» Exercise goal
Take every entry below and copy it out word for word.

» Provided records
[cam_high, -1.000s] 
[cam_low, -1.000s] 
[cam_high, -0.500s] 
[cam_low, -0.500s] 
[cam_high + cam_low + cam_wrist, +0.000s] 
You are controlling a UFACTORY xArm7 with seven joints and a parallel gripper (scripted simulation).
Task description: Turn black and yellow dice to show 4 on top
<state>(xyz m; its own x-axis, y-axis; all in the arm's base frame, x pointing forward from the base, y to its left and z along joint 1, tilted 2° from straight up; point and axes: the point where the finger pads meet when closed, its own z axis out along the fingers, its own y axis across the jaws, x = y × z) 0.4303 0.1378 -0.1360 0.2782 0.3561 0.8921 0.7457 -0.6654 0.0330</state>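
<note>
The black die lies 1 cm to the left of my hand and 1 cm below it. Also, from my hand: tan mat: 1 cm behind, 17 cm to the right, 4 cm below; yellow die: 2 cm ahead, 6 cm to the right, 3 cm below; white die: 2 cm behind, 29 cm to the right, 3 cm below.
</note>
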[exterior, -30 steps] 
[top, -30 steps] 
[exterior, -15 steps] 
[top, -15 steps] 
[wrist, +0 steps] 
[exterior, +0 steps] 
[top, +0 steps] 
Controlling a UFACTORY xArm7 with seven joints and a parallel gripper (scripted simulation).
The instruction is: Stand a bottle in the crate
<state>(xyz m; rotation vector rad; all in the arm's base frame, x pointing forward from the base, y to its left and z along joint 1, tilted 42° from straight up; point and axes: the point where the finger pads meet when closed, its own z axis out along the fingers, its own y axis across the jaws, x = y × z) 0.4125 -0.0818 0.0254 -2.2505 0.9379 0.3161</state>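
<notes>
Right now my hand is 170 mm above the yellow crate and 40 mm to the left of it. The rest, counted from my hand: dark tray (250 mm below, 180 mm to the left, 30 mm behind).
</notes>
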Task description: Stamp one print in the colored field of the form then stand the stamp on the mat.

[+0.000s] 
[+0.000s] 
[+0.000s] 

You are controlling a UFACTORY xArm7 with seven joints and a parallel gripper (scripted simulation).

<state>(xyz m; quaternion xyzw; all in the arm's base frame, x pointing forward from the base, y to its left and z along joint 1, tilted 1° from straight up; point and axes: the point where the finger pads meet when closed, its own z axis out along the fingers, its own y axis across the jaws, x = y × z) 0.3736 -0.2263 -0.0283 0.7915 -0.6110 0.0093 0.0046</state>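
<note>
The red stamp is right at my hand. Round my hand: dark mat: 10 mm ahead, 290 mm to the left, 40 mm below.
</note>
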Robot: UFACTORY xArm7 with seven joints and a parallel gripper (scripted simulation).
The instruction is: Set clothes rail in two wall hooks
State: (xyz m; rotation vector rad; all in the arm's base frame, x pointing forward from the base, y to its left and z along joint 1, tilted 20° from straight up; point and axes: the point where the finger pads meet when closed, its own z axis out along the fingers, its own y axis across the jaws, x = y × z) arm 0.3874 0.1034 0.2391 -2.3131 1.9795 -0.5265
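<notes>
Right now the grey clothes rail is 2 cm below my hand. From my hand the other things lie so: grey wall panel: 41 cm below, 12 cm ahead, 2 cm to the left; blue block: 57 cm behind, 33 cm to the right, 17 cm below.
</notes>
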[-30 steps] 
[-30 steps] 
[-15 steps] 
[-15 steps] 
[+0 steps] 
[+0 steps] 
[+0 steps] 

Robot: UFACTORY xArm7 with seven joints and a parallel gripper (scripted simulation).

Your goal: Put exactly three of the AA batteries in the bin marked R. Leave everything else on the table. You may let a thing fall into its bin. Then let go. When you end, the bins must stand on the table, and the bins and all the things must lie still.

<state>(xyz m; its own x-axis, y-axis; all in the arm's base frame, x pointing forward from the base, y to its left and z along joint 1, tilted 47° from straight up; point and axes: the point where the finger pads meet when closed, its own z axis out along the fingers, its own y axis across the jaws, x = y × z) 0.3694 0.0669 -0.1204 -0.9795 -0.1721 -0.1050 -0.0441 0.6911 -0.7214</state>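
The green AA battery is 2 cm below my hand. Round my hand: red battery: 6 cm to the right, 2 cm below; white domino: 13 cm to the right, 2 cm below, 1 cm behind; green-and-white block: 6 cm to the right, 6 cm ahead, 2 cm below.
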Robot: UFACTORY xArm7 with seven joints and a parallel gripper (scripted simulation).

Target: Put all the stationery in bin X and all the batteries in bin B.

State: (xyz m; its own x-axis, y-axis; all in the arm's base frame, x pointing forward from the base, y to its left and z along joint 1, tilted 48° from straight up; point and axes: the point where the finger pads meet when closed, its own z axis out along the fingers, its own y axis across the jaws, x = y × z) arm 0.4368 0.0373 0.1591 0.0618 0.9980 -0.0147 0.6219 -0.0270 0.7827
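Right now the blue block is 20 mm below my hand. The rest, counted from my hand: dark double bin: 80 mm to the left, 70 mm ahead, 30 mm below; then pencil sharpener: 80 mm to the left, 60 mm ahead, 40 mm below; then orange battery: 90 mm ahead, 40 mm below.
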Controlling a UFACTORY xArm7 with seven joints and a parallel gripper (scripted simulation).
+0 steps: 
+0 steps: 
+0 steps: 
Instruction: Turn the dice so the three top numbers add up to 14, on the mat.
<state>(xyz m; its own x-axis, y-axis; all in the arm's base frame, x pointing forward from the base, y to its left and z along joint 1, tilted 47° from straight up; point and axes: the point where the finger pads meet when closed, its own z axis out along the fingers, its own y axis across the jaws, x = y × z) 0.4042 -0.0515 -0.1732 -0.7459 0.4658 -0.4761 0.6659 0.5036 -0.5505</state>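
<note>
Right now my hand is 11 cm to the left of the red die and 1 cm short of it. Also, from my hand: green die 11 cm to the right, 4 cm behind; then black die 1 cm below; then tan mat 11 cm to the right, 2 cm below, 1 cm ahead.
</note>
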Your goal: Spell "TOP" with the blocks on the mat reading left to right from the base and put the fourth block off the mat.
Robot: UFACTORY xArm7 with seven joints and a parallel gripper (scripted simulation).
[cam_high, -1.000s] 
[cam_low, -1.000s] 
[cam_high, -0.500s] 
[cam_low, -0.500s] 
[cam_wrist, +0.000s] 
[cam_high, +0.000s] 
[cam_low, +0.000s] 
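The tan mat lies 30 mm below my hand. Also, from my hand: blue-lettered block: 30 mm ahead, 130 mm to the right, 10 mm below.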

» Expected answer
[cam_high, -1.000s] 
[cam_low, -1.000s] 
[cam_high, -0.500s] 
[cam_low, -0.500s] 
[cam_high + cam_low + cam_wrist, +0.000s] 
You are controlling a UFACTORY xArm7 with seven joints and a parallel gripper (scripted simulation).
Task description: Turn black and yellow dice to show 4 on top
<state>(xyz m; its own x-axis, y-axis; all in the arm's base frame, x pointing forward from the base, y to its left and z along joint 1, tilted 2° from straight up; point and axes: the point where the finger pads meet when closed, its own z axis out along the fingers, its own y axis across the jaws, x = y × z) 0.4303 0.1378 -0.1360 0.2782 0.3561 0.8921 0.7457 -0.6654 0.0330</state>
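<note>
The black die lies 1 cm to the left of my hand and 1 cm below it. Also, from my hand: tan mat: 1 cm behind, 17 cm to the right, 4 cm below; yellow die: 2 cm ahead, 6 cm to the right, 3 cm below; white die: 2 cm behind, 29 cm to the right, 3 cm below.
</note>
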[exterior, -30 steps] 
[top, -30 steps] 
[exterior, -15 steps] 
[top, -15 steps] 
[wrist, +0 steps] 
[exterior, +0 steps] 
[top, +0 steps] 
Controlling a UFACTORY xArm7 with seven joints and a parallel gripper (scripted simulation).
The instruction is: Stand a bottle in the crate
<state>(xyz m; rotation vector rad; all in the arm's base frame, x pointing forward from the base, y to its left and z along joint 1, tilted 42° from straight up; point and axes: the point where the finger pads meet when closed, its own z axis out along the fingers, its own y axis across the jaws, x = y × z) 0.4125 -0.0818 0.0254 -2.2505 0.9379 0.3161</state>
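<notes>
Right now my hand is 170 mm above the yellow crate and 40 mm to the left of it. The rest, counted from my hand: dark tray (250 mm below, 180 mm to the left, 30 mm behind).
</notes>
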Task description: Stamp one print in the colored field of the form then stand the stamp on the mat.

[+0.000s] 
[+0.000s] 
[+0.000s] 

You are controlling a UFACTORY xArm7 with seven joints and a parallel gripper (scripted simulation).

<state>(xyz m; quaternion xyzw; all in the arm's base frame, x pointing forward from the base, y to its left and z along joint 1, tilted 1° from straight up; point and axes: the point where the finger pads meet when closed, its own z axis out along the fingers, its own y axis across the jaws, x = y × z) 0.3736 -0.2263 -0.0283 0.7915 -0.6110 0.0093 0.0046</state>
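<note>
The red stamp is right at my hand. Round my hand: dark mat: 10 mm ahead, 290 mm to the left, 40 mm below.
</note>
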Robot: UFACTORY xArm7 with seven joints and a parallel gripper (scripted simulation).
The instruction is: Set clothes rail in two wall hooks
State: (xyz m; rotation vector rad; all in the arm's base frame, x pointing forward from the base, y to its left and z along joint 1, tilted 20° from straight up; point and axes: the point where the finger pads meet when closed, its own z axis out along the fingers, its own y axis across the jaws, x = y × z) arm 0.3874 0.1034 0.2391 -2.3131 1.9795 -0.5265
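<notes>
Right now the grey clothes rail is 2 cm below my hand. From my hand the other things lie so: grey wall panel: 41 cm below, 12 cm ahead, 2 cm to the left; blue block: 57 cm behind, 33 cm to the right, 17 cm below.
</notes>
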[-30 steps] 
[-30 steps] 
[-15 steps] 
[-15 steps] 
[+0 steps] 
[+0 steps] 
[+0 steps] 

Robot: UFACTORY xArm7 with seven joints and a parallel gripper (scripted simulation).

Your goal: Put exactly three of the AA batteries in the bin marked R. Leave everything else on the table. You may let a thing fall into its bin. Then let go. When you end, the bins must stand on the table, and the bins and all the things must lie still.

<state>(xyz m; its own x-axis, y-axis; all in the arm's base frame, x pointing forward from the base, y to its left and z along joint 1, tilted 47° from straight up; point and axes: the point where the finger pads meet when closed, its own z axis out along the fingers, its own y axis across the jaws, x = y × z) 0.3694 0.0669 -0.1204 -0.9795 -0.1721 -0.1050 -0.0441 0.6911 -0.7214</state>
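The green AA battery is 2 cm below my hand. Round my hand: red battery: 6 cm to the right, 2 cm below; white domino: 13 cm to the right, 2 cm below, 1 cm behind; green-and-white block: 6 cm to the right, 6 cm ahead, 2 cm below.
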Robot: UFACTORY xArm7 with seven joints and a parallel gripper (scripted simulation).

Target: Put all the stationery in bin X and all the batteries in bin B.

State: (xyz m; its own x-axis, y-axis; all in the arm's base frame, x pointing forward from the base, y to its left and z along joint 1, tilted 48° from straight up; point and axes: the point where the finger pads meet when closed, its own z axis out along the fingers, its own y axis across the jaws, x = y × z) arm 0.4368 0.0373 0.1591 0.0618 0.9980 -0.0147 0.6219 -0.0270 0.7827
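Right now the blue block is 20 mm below my hand. The rest, counted from my hand: dark double bin: 80 mm to the left, 70 mm ahead, 30 mm below; then pencil sharpener: 80 mm to the left, 60 mm ahead, 40 mm below; then orange battery: 90 mm ahead, 40 mm below.
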Controlling a UFACTORY xArm7 with seven joints and a parallel gripper (scripted simulation).
+0 steps: 
+0 steps: 
+0 steps: 
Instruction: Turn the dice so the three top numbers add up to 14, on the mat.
<state>(xyz m; its own x-axis, y-axis; all in the arm's base frame, x pointing forward from the base, y to its left and z along joint 1, tilted 47° from straight up; point and axes: the point where the finger pads meet when closed, its own z axis out along the fingers, its own y axis across the jaws, x = y × z) 0.4042 -0.0515 -0.1732 -0.7459 0.4658 -0.4761 0.6659 0.5036 -0.5505</state>
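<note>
Right now my hand is 11 cm to the left of the red die and 1 cm short of it. Also, from my hand: green die 11 cm to the right, 4 cm behind; then black die 1 cm below; then tan mat 11 cm to the right, 2 cm below, 1 cm ahead.
</note>
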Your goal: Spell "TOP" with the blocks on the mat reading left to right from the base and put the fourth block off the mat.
Robot: UFACTORY xArm7 with seven joints and a parallel gripper (scripted simulation).
[cam_high, -1.000s] 
[cam_low, -1.000s] 
[cam_high, -0.500s] 
[cam_low, -0.500s] 
[cam_wrist, +0.000s] 
[cam_high, +0.000s] 
[cam_low, +0.000s] 
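The tan mat lies 30 mm below my hand. Also, from my hand: blue-lettered block: 30 mm ahead, 130 mm to the right, 10 mm below.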

The given output is the complete response.